Aim of the task:
Without the pictures, retype each line below exactly as it stands.

━━━━━━━━━━━━━━━━━━━━

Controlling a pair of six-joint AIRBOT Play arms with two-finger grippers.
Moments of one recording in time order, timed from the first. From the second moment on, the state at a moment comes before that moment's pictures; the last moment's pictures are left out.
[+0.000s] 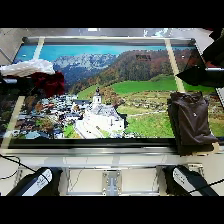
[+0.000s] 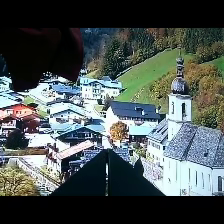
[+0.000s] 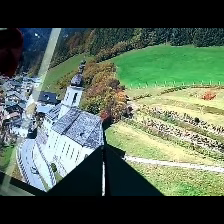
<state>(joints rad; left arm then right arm) 0.32 -1.03 1.22 1.15 -1.15 -1.29 -0.26 -0.98 1.37 -0.85 1.34 1.26</state>
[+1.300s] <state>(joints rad) 0.43 -1.85 1.35 0.35 -0.47 -1.33 -0.26 -1.02 1.37 -0.91 1.26 1.26</state>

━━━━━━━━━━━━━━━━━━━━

Written response:
Controlling a pair of six-joint AIRBOT Play arms with two-finger grippers.
Moments of one recording in time order, timed from the first. From the second moment on, the state at a moment comes before that moment's pictures; the last moment's pictures are left out.
[+0.000s] 
[+0.000s] 
[+0.000s] 
<state>(joints rad; left arm then right arm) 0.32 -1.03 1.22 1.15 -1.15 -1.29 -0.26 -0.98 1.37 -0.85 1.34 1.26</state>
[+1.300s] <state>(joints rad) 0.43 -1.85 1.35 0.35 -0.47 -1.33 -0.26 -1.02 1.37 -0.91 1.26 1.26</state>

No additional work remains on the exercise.